Entrambi utilizzano false bandiere. Gli americani sventolano i vessilli di un liberalismo che hanno rinnegato fin dai tempi del Maccartismo, per seppellirlo definitivamente con gli esperimenti carcerari di Guantanamo e Abu-Grahib. Hanno imposto ovunque regimi militari antidemocratici, dal Cile all'Iraq fino alla Libia e alla Siria. Oggi negli USA esiste un regime di sorveglianza telematica che è arrivato alla persecuzione personale di Edward Snowden e di Julian Assange.
I russi da parte loro ostentano le sacre icone di una sovranità mistica che cela un dogmatismo dispotico e assassino e rinnega la vera essenza della cultura russa e dei suoi massimi esponenti, da Tolstoj a Sacharov, da Bulgakov a Pasternak. La dottrina nazionalista di Dugin vorrebbe convincerci che l'affermazione dei diritti umani conduce verso un individualismo che disgrega le comunità e annulla le tradizioni, ma questa idea reazionaria è la più grande offesa all'anima liberale e libertaria dei grandi russi: Bogdanov e Bakunin, Anna Kuliscioff o Angelica Balabanoff, Sergei Esenin e Vladimir Majakovskij.
In Ucraina, sulla pelle degli ucraini, si combatte una guerra tra due opposte ideologie, entrambe, sia pure in forme diverse, dispotiche e illiberali, entrambe ferme ad una visione oligarchica da ancien regime.
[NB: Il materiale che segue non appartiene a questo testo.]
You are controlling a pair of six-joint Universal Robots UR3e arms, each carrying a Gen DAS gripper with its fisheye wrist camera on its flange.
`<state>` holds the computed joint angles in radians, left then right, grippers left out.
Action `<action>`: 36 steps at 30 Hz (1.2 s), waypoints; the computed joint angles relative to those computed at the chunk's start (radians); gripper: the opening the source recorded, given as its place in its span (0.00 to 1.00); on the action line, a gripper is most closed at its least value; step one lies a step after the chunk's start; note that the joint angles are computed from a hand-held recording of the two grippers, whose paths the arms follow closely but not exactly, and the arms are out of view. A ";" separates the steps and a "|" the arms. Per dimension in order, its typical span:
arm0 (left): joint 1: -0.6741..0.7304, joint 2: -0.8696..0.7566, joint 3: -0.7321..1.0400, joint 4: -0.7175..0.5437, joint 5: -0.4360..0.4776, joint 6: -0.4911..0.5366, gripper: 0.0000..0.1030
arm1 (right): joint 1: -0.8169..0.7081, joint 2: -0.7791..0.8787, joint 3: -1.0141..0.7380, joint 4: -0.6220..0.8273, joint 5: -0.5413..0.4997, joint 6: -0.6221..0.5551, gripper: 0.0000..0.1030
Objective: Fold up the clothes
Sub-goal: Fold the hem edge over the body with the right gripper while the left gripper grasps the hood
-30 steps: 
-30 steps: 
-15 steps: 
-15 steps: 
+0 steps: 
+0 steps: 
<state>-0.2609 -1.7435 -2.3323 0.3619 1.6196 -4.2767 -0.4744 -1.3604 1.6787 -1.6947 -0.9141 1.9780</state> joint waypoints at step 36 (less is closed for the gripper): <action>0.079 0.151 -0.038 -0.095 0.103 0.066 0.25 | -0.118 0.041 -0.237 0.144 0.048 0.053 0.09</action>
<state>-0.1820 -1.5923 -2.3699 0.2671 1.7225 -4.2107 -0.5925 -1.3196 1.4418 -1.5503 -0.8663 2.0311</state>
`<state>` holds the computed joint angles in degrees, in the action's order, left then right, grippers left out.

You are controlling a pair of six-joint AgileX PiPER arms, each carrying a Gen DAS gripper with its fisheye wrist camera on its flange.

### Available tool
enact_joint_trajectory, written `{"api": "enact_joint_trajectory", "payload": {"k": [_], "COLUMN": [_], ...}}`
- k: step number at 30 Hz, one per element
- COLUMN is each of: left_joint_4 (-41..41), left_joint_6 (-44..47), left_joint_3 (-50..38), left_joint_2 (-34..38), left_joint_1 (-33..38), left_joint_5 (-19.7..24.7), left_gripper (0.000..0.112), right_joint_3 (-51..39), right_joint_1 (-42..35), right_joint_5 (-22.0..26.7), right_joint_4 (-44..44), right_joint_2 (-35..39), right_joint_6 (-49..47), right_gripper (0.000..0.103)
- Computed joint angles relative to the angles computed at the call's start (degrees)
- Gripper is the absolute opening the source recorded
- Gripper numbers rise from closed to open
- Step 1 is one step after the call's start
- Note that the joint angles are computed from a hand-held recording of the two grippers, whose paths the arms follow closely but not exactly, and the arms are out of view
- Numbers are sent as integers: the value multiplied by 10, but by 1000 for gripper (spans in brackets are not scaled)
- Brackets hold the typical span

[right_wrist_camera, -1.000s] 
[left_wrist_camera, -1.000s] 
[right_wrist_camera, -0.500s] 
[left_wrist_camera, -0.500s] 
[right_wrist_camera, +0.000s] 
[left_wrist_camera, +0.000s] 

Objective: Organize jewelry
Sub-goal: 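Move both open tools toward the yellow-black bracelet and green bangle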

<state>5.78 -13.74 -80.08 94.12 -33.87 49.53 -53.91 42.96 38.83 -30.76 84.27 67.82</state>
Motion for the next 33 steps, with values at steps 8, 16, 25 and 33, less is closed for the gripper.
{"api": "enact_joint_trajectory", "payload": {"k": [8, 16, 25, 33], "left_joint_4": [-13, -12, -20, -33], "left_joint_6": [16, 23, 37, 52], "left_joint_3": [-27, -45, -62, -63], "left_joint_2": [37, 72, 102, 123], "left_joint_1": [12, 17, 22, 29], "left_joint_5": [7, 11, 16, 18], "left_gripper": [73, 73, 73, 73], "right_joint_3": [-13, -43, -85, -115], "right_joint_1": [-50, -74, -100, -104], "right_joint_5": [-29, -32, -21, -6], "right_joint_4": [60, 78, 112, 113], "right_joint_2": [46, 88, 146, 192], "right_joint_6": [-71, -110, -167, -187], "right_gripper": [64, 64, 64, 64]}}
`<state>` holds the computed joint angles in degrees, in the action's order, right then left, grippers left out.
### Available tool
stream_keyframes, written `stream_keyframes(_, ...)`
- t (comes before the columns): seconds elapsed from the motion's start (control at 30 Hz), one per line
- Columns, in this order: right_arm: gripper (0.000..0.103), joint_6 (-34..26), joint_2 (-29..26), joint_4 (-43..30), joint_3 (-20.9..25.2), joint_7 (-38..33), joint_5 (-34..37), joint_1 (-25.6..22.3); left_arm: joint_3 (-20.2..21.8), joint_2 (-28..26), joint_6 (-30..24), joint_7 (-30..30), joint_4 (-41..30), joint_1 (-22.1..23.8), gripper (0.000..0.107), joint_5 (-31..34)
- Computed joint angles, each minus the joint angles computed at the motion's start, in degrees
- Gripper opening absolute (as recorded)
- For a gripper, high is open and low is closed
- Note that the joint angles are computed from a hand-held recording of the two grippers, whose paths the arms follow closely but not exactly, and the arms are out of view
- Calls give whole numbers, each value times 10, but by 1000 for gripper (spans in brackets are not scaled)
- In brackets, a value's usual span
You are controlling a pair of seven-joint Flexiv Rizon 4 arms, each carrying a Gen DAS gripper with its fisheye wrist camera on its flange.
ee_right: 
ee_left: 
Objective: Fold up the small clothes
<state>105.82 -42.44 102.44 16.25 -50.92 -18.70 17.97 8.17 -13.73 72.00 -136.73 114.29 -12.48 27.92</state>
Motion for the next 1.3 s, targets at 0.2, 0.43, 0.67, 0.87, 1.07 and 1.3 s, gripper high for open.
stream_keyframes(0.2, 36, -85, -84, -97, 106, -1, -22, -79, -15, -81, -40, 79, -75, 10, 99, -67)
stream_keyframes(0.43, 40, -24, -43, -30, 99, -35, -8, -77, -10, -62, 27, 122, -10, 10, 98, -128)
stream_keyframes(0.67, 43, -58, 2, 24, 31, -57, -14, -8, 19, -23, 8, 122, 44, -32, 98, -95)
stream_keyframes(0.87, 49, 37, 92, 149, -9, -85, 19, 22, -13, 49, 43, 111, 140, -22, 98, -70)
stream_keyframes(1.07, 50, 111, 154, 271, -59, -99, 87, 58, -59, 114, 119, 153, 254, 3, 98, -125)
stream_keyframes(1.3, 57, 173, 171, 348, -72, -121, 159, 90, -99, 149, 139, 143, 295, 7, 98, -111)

Mai più di adesso è necessario rivendicare gli autentici valori della democrazia liberale, schiacciati da entrambe le parti, da due opposte dottrine che si combattono capricciosamente, ma di tanto in tanto riconoscono la loro profonda affinità: la reciproca simpatia tra Putin e Trump, l'affinità ideologica tra Alexander Dugin e Samuel Huntington, due ideologie che si ritrovano insieme nel culto del militarismo, nella mania del controllo sociale, nel razzismo più o meno velato.